The data:
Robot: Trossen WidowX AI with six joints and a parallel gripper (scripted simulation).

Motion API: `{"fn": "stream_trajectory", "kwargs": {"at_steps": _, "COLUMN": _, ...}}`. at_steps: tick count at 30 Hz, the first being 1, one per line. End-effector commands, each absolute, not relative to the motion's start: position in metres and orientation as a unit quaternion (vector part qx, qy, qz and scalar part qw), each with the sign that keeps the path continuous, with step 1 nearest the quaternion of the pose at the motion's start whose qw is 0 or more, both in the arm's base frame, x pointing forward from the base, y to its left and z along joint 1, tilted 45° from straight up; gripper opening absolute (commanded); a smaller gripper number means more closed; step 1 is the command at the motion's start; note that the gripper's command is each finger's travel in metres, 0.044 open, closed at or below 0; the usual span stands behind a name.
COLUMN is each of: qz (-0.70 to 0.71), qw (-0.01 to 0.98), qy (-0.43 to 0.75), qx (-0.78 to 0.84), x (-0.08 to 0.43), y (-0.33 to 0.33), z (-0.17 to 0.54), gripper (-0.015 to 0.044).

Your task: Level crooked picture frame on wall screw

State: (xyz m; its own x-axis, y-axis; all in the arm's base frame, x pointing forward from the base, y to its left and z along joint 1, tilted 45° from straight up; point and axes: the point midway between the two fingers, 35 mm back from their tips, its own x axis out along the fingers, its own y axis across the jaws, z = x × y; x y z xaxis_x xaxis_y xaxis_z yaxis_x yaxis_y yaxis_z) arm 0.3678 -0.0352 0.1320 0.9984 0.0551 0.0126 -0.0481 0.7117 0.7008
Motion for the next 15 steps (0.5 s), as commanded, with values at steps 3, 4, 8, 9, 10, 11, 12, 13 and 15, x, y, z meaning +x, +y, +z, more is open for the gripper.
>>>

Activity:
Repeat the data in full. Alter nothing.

Your response:
Robot: Trossen WidowX AI with six joints and a parallel gripper (scripted simulation).

Motion API: `{"fn": "stream_trajectory", "kwargs": {"at_steps": _, "COLUMN": _, ...}}`. at_steps: tick count at 30 Hz, the first being 1, one per line. End-effector commands, each absolute, not relative to the motion's start: position in metres and orientation as a unit quaternion (vector part qx, qy, qz and scalar part qw), each with the sign that keeps the path continuous, with step 1 nearest the quaternion of the pose at the motion's start whose qw is 0 or more, both in the arm's base frame, x pointing forward from the base, y to its left and z along joint 1, tilted 45° from straight up; gripper opening absolute (commanded); a smaller gripper number means more closed; step 1 is the command at the motion's start; note that the gripper's command is each finger's travel in metres, 0.044 open, closed at or below 0; the usual span stands behind a name.
COLUMN is each of: qz (-0.70 to 0.71), qw (-0.01 to 0.98), qy (-0.43 to 0.75), qx (-0.78 to 0.84), x (-0.08 to 0.43), y (-0.33 to 0.33), z (-0.17 to 0.54), gripper (-0.015 to 0.044).

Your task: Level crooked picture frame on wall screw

State: (xyz m; its own x-axis, y-axis; all in the arm's base frame, x pointing forward from the base, y to its left and z along joint 1, tilted 45° from straight up; point and axes: the point midway between the two fingers, 35 mm back from their tips, its own x axis out along the fingers, its own y axis across the jaws, z = x × y; x y z xaxis_x xaxis_y xaxis_z yaxis_x yaxis_y yaxis_z) arm 0.3678 -0.0352 0.1320 0.9984 0.0551 0.0126 -0.0481 0.7117 0.7008
Motion for the next 15 steps (0.5 s), as commanded, with values at steps 3, 4, 8, 9, 10, 11, 12, 13 and 15, x, y, z meaning +x, +y, +z, more is open for the gripper.
>>>

That is the complete output for this exercise.